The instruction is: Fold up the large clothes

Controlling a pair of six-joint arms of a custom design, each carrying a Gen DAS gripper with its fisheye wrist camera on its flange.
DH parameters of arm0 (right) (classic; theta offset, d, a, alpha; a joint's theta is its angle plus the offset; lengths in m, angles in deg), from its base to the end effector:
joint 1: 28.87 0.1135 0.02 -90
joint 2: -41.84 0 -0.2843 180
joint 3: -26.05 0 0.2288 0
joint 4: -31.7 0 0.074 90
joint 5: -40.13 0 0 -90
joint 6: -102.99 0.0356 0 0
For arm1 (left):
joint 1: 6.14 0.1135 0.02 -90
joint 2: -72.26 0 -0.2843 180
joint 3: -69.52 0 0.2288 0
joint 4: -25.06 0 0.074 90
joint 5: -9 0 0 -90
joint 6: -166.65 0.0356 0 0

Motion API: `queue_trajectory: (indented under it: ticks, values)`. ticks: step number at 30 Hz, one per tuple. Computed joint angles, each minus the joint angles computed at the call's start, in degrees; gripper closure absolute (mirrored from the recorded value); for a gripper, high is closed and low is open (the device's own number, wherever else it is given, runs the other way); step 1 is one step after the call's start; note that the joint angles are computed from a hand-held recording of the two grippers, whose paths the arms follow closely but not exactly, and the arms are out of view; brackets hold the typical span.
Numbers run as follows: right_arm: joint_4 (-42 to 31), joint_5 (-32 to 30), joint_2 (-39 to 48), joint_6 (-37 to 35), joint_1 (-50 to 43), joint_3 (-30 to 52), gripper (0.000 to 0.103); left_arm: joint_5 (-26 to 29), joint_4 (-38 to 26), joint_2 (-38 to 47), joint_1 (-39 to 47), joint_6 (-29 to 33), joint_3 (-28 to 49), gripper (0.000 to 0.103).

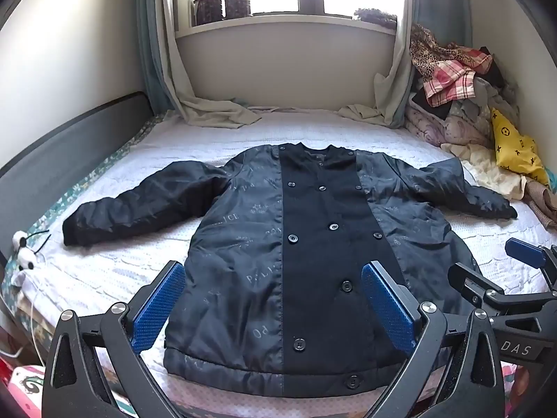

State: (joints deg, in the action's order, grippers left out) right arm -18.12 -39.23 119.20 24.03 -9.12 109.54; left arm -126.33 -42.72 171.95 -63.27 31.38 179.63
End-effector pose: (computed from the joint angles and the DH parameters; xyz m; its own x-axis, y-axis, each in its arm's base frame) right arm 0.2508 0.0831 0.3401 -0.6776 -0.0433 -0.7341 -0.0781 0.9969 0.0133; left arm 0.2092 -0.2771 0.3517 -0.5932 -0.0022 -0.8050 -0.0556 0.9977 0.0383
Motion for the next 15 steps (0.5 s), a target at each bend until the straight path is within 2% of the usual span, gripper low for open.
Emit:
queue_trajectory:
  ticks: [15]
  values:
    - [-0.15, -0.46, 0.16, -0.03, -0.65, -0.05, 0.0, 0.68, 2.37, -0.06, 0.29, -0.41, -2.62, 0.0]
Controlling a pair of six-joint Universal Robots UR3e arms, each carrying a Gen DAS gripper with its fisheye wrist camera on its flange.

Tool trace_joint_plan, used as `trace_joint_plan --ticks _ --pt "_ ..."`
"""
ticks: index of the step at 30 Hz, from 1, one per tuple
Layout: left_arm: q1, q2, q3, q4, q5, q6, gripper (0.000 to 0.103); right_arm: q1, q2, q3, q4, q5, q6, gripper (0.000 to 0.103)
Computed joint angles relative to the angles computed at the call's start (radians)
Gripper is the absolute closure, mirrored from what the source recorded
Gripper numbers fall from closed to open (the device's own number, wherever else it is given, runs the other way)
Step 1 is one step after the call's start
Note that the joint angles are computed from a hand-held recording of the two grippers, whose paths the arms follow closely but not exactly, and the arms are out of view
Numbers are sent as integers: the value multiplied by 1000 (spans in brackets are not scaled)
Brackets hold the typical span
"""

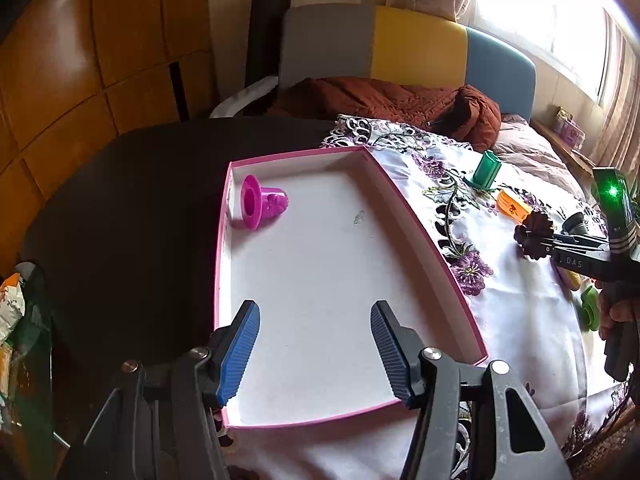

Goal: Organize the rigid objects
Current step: 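Carry the brown comb brush into the tray and release it with the right tool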

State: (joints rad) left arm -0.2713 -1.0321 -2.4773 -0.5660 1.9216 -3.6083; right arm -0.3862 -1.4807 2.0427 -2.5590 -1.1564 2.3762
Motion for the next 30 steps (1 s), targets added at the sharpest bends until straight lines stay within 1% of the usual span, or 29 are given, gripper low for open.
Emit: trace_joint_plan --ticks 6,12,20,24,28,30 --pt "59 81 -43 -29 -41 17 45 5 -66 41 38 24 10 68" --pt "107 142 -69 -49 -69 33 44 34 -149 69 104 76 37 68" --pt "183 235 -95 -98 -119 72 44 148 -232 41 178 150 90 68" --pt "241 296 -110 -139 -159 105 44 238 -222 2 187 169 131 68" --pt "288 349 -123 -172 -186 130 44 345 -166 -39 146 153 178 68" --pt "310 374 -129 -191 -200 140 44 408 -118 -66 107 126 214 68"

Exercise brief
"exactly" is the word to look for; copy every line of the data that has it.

Your solution
Motion API: `queue_trajectory: (indented under it: ticks, values)`. ticks: step number at 30 Hz, one per tuple. Computed joint angles, each minus the joint angles computed at the call's start, in degrees; gripper closure absolute (mirrored from the recorded value); for a gripper, high is closed and low is open (the device's own number, wherever else it is given, runs the other way); step 1 is one step after the call's start; note that the joint angles are computed from a hand-held recording of the two grippers, whose paths the arms follow closely but not exactly, and the arms are out of view; brackets hold the typical span.
Note that the joint angles are computed from a hand-held recording of the two grippers, whose paths the arms follow closely but not exactly, and the arms are out of view

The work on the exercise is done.